## [What this task involves]
Some lines below hold "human". Pick them out and copy them.

· · · · ·

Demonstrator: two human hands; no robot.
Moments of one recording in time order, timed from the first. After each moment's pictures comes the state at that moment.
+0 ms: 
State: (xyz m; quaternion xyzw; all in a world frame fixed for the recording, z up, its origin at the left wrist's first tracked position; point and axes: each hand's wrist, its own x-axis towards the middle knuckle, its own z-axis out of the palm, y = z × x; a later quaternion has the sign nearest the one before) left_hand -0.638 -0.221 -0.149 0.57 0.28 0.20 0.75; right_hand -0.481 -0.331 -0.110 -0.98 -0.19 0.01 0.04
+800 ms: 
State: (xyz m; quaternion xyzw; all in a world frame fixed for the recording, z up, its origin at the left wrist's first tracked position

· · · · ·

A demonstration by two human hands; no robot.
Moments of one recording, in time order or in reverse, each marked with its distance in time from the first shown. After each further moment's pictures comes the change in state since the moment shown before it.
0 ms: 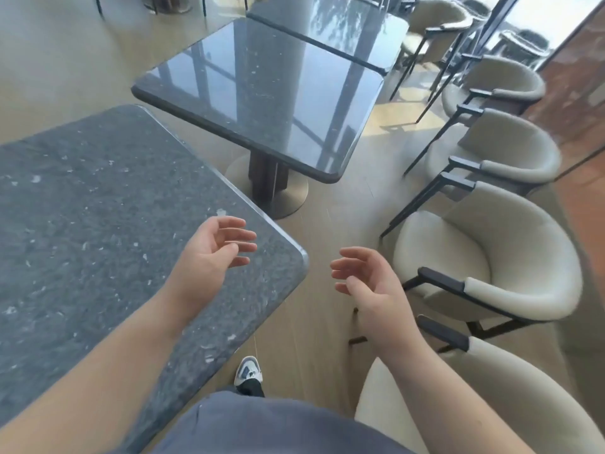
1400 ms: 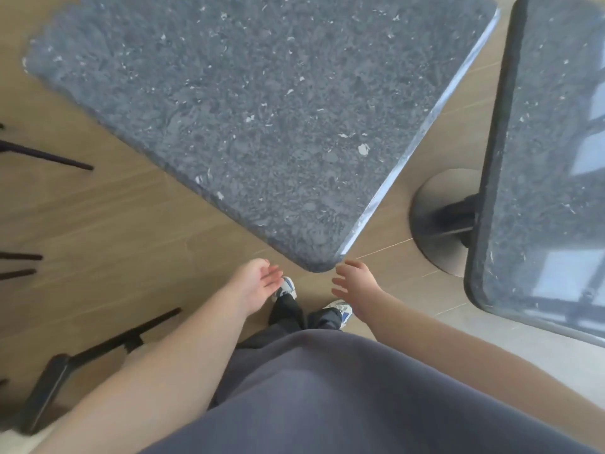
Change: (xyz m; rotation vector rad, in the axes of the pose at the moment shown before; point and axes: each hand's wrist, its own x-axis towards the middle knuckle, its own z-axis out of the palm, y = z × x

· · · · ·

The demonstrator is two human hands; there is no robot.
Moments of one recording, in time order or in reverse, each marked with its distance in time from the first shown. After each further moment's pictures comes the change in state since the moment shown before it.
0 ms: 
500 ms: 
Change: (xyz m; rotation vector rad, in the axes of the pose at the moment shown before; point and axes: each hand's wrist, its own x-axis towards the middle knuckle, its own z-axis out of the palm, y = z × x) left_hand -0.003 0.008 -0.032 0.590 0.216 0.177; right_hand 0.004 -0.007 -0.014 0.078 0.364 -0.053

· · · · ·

## [Output of the task]
Demonstrator: two human hands; no robot.
A demonstration by two human hands; no robot.
The demonstrator is two human hands; there is no robot.

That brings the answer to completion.